Ethan observa l'adolescent de biais sans oser l'interroger. Plus tard, il aurait mille questions à lui poser. En attendant, le principal restait d'arriver sains et saufs au motel.

— Pourquoi elle a trahi Edward ?

Jim avait tourné la tête vers son père sans cesser d'avancer. Ethan lui rendit brièvement son regard avant de dévier le cou vers l'horizon obscur.

— Parce qu'Edward m'a trahi avant tout.

La réponse sonnait bizarrement lointaine. Comme si Ethan n'était pas vraiment certain de son affirmation. Ou comme s'il ne réalisait toujours pas.

— Myrina a jamais été d'accord avec les petits plans d'Edward, marmonna Jeremy en resserrant les pans de la veste autour de lui. Elle me l'a dit plus d'une fois en un an et demi. Elle parlait souvent de toi et de maman. Je l'avais déjà vue se disputer avec Edward à propos de moi. Mais je pensais pas... qu'elle trahirait carrément les Sybaris pour que je puisse m'enfuir.

— Myrina est mère. Elle aurait aimé qu'on fasse pareil pour elle si quelqu'un utilisait l'un de ses enfants pour menacer le reste de sa famille.

— J'espère qu'elle sera pas en danger à cause de moi. Ni Rebecca. (Jim leva sa main valide pour essuyer la sueur à son front.) Je m'en veux d'être parti sans elle.

— Jem, il n'y a pas de raisons que Rebecca ou Myrina soient en danger. Et sûrement pas à cause de toi.

L'adolescent adressa un regard morne à son père.

— C'est tous de foutus vipères dans cette famille, cracha-t-il en haussant le ton sans s'en rendre compte. Becca se fait bouffer depuis des années ! Et elle risque de payer fort ma disparition.

— Je sais qu'ils sont...

Ethan se passa une main sur le visage, inspira profondément.

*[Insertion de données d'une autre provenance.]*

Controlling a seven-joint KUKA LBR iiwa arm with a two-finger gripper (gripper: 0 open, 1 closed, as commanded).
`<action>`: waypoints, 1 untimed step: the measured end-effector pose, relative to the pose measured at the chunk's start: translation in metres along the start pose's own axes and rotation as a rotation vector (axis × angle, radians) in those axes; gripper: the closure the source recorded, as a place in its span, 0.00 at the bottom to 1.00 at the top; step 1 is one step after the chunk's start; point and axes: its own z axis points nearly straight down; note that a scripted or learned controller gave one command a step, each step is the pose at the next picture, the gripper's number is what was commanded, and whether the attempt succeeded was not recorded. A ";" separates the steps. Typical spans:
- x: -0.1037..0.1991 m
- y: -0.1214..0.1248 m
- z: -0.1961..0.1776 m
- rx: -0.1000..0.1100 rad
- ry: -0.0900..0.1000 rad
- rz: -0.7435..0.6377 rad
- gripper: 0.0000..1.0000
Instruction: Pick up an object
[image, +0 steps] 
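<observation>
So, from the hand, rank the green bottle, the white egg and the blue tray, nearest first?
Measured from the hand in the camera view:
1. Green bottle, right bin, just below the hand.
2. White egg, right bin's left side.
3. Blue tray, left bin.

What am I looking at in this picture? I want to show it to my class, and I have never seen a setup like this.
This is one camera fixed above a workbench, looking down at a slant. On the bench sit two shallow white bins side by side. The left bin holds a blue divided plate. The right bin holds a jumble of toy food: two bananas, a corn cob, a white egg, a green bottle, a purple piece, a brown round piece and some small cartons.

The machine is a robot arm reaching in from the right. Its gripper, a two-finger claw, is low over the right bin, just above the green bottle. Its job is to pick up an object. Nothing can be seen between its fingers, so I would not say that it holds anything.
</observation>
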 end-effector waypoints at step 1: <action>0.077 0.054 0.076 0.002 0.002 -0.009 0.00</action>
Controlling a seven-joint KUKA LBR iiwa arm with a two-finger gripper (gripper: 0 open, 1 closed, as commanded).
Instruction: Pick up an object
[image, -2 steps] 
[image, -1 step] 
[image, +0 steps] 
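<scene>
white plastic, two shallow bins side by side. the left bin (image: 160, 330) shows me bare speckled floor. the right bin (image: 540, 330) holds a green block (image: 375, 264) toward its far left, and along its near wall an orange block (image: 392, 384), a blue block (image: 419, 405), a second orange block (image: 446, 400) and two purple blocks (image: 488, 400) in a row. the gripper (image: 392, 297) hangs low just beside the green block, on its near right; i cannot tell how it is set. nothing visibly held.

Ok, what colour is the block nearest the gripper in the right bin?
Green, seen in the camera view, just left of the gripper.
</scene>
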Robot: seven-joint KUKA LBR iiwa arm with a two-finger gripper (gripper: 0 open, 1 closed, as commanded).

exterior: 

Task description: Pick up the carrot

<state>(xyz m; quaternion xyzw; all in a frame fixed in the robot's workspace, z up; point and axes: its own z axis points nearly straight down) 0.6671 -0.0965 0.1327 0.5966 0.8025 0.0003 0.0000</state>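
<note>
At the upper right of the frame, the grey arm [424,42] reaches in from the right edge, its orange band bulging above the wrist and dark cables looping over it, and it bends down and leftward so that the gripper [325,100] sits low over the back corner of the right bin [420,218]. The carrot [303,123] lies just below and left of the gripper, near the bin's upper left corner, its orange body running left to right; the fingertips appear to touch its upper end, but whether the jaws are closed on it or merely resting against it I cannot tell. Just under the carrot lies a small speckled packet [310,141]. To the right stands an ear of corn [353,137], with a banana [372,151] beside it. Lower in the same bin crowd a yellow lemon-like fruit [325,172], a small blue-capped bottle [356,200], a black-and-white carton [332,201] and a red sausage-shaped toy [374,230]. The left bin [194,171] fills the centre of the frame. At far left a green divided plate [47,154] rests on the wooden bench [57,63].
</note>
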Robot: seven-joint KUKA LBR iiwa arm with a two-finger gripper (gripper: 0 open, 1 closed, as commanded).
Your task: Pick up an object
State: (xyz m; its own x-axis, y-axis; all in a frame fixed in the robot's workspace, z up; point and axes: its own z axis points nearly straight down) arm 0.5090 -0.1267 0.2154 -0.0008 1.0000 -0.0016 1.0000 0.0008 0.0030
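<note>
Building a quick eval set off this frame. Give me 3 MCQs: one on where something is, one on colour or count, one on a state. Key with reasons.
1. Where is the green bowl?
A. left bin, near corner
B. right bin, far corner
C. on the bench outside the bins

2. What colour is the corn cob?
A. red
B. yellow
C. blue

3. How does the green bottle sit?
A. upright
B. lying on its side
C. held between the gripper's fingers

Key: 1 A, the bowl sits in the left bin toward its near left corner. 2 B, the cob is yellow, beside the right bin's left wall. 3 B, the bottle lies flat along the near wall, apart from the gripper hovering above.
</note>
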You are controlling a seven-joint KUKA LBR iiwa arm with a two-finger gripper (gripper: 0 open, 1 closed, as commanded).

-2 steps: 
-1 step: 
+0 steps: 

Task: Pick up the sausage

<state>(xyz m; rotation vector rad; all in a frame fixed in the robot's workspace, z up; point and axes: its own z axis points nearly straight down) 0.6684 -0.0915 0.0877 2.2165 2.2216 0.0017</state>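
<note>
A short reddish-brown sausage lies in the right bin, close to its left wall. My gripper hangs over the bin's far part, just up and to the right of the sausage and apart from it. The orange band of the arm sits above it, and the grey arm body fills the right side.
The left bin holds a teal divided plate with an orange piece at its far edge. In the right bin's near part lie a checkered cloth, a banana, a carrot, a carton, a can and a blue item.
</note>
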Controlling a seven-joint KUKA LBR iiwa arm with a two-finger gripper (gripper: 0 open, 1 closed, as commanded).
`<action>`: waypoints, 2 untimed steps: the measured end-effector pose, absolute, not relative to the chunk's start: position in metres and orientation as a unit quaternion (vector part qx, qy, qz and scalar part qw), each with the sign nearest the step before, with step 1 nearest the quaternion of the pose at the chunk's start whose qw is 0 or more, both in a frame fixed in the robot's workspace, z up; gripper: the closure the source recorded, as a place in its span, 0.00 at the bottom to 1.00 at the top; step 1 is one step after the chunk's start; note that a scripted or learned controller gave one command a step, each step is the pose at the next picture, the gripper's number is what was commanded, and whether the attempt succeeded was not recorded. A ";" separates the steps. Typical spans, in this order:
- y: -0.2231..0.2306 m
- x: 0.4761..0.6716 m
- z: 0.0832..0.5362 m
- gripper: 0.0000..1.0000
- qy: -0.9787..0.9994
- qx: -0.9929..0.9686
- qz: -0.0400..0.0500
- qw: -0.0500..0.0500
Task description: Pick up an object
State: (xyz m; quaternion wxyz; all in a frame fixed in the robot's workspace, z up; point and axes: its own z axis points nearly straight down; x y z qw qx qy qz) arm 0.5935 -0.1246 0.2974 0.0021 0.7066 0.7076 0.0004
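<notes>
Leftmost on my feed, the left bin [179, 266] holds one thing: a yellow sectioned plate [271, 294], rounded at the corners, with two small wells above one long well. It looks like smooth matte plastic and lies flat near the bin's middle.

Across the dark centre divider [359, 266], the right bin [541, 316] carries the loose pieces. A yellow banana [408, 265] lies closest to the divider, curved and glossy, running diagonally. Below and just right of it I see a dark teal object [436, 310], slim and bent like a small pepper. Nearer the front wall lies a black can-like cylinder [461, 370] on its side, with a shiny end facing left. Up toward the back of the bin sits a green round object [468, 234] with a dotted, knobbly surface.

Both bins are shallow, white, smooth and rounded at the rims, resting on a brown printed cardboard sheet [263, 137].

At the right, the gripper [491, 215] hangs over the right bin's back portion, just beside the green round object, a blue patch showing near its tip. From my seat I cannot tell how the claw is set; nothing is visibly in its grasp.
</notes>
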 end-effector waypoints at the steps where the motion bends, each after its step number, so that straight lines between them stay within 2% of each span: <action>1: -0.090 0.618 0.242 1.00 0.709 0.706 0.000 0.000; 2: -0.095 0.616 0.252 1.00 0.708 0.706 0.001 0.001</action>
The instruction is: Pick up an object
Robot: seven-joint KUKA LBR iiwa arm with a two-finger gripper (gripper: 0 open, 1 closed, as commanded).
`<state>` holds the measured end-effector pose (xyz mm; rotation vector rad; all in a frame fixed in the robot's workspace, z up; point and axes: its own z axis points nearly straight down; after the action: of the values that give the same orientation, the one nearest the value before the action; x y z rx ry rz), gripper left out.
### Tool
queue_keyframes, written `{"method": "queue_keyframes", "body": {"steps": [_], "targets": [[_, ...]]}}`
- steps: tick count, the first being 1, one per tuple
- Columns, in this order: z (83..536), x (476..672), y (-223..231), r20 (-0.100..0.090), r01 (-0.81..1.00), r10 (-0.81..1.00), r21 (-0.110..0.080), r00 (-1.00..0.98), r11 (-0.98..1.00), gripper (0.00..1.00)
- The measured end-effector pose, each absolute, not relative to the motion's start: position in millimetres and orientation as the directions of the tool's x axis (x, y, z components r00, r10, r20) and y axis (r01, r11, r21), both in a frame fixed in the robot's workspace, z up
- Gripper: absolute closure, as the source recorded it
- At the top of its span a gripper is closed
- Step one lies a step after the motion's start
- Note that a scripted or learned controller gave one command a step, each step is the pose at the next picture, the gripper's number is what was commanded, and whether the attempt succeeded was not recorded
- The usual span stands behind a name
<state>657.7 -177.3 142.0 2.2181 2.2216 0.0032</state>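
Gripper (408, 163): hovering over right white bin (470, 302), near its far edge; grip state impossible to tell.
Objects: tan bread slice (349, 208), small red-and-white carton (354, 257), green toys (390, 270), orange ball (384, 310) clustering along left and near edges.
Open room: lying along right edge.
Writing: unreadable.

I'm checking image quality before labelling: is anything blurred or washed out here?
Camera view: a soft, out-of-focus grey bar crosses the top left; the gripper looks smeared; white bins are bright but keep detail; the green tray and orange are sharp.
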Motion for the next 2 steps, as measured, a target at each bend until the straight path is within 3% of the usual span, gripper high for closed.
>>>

— Je sais à quel point ils sont pourris de l'intérieur, reprit son père d'un air sombre. Mais, Jem... je pense qu'Ed va protéger Rebecca.

Les mois qu'il avait passés au sein du centre de formation de la Ghost avaient permis à Jeremy de mieux connaître sa famille. Il en retirait essentiellement de mauvais souvenirs et un dégoût haineux pour sa grand-mère. Mais il ne pouvait nier la façon dont Ed et Rebecca, malgré leurs différends, protégeaient mutuellement leurs arrières.

— J'espère bien, qu'il va la protéger, maugréa Jim d'un air plus abattu qu'il ne voulait le montrer. Déjà que c'est loin d'être un père sympa.

Ethan ne put s'empêcher de grimacer. Il n'avait aucune leçon à donner sur ce point.

— Je vais rester en contact avec Myrina, ajouta-t-il pour rassurer son fils. Lui demander des nouvelles de Rebecca et Edward.

Comme Jim hochait la tête, Janice indiqua une zone lumineuse droit devant eux.

— On sera au motel dans quelques minutes.

Le nuage noir qui avait envahi l'esprit de Jim à propos de Rebecca et d'Edward se dissipa quelque peu. Malgré le poids de la culpabilité et des remords qui le tirait en arrière, il devait avancer. Becca l'aurait étranglé de ne pas saisir sa chance. Alors, pas à pas, il s'efforça d'accepter sa nouvelle liberté.